Most people don’t treat disabled people as regular humans which shouldn’t be the case. They are just wired a little differently than what people perceive as “normal”. The purpose of this class session was to understand the ways people with disabilities are treated in the world and how to better bond with them, as well as to include and treat them like they would with anyone else.
The second part of this rotation was playing unified sports in the gym with Coach Heidi Dorn to organize the drills and games. The students played with a group of other students with disabilities. They played pool noodle hockey together as a unit, unlike the way where people without disabilities sometimes exclude disabled people by not passing or communicating with them on the playing field. This exercise was to practice actual inclusion in games instead of the fake kind of exclusion most people with disabilities get, with it being thought it is enough to just put them in the games but have them do nothing.

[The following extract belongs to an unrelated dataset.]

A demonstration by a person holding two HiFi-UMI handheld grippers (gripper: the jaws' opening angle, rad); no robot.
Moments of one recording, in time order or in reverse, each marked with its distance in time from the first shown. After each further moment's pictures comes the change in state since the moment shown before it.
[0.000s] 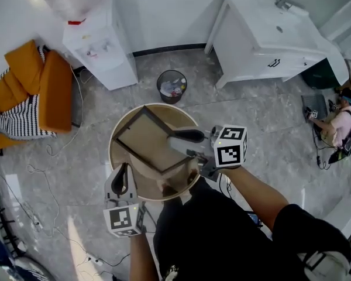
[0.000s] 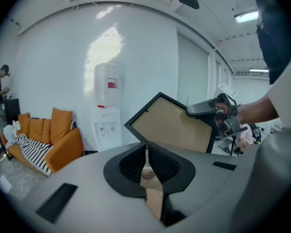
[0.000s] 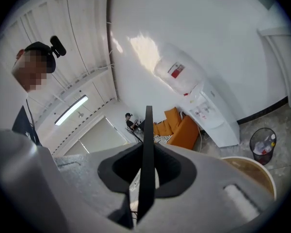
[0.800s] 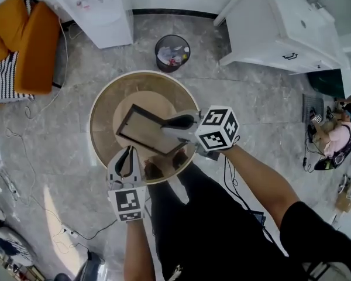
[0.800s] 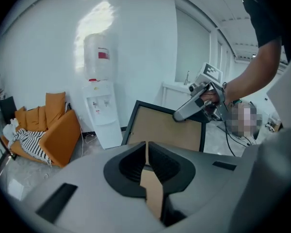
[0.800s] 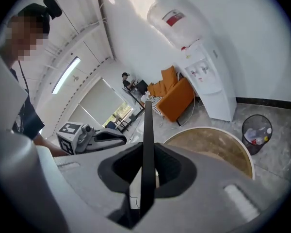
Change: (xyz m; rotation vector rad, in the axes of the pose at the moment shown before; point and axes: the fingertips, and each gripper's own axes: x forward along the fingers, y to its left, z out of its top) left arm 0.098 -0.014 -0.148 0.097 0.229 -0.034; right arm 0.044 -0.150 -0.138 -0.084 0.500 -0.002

Servant Leaders was the topic of the next session. “Servant” means they are guiding others to success and growing their sports group as a whole. The speakers in this exercise were Vice President of Government Affairs Amilyn Pierce for the Dbacks and the Assistant Coach of Ottawa University, Dra Rogers. In the Vester Hall, they ask the groups to get into smaller groups of 5 to 7. Then the students were asked to discuss what attributes a servant leader has. One discussion was over a representative of each group talking about what they believed being a servant leader meant. The gist of what was said is that they must have their heart in it, be kind, honest when needed, and have an overall positive attitude. The purpose was to discover qualities that athletes want to see in their teammates. Even if the athletes aren’t captains, they can still be examples.
The final session of the list is future planning with Omari Pearson in the Post 1 & 2 room. He was realistic with every group and told them to think about the hard questions of choices a student will have to make. A lot of school questions such as what college, job, and salary, a student would like. They were given a pen and paper to plan it out. Expecting they weren’t planning for themselves, they planned their partners’ lives that they were paired up with. The pairs helped find out what the other wanted to do in life, a list of colleges they were interested in, the GPA the person must have in order to go to those colleges, and more. Pearson mentored everyone and told many stories about his life, plus his predecessors. The session gave the athletes a better idea of what they want and how to help others find their callings too.
After the groups went through all the breakout sessions, they went back to the Founders Hall where it all began. Here, many things were discussed; the closing notes about thanking all the students for coming here, all the wonderful people who made it happen, how to become a SLAC member, and how they hope they would pass on this information to their own schools to better them as a whole, and to maybe change some views and mindsets of Vipers.